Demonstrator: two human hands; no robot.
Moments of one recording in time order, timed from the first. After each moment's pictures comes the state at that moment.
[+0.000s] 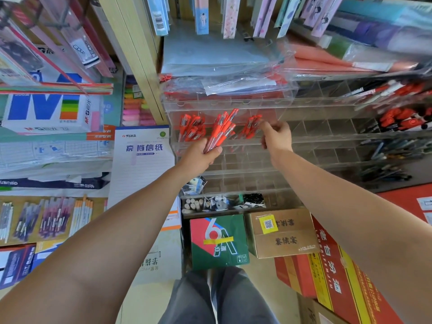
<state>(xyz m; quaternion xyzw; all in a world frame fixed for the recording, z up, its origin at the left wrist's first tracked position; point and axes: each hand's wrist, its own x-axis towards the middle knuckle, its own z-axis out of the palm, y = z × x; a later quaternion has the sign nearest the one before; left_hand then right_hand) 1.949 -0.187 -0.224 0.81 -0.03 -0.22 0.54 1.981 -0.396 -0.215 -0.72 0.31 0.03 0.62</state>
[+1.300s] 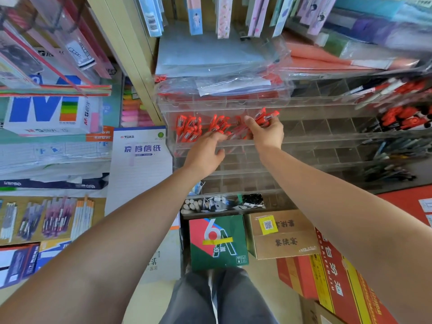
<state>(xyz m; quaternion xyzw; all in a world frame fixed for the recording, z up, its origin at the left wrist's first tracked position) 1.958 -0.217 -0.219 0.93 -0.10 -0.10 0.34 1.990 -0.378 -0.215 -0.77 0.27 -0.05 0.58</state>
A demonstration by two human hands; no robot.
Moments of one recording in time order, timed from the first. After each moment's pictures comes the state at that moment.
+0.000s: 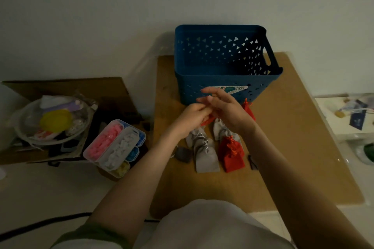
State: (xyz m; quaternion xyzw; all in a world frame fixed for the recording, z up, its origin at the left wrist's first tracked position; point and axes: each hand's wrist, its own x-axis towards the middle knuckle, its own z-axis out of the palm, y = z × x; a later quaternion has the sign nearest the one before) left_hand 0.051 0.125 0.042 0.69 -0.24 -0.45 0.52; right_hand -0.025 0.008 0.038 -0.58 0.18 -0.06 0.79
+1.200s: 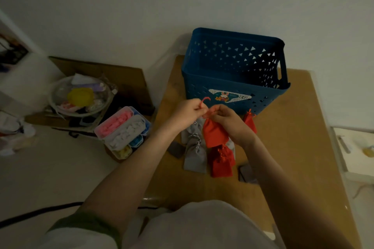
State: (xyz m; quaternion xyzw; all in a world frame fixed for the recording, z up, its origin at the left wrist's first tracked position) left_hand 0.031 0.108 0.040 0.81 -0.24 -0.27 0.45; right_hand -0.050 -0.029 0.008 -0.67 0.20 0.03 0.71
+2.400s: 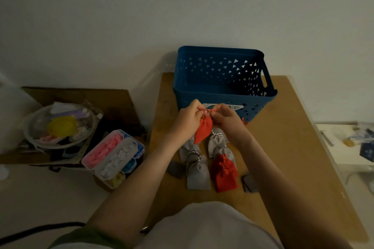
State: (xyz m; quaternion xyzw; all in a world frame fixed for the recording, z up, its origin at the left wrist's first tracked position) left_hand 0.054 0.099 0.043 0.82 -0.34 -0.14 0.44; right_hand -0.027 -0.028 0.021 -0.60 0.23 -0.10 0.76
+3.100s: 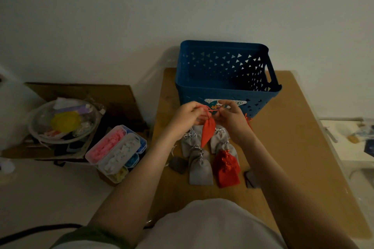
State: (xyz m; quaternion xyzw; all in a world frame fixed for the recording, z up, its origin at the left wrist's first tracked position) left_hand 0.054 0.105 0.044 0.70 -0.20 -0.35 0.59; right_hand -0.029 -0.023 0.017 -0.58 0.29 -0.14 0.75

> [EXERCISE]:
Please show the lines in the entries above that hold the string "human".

> [OUTPUT FOR THIS TASK]:
Demonstrator: two human hands; no robot.
A demonstration by two human hands; no robot.

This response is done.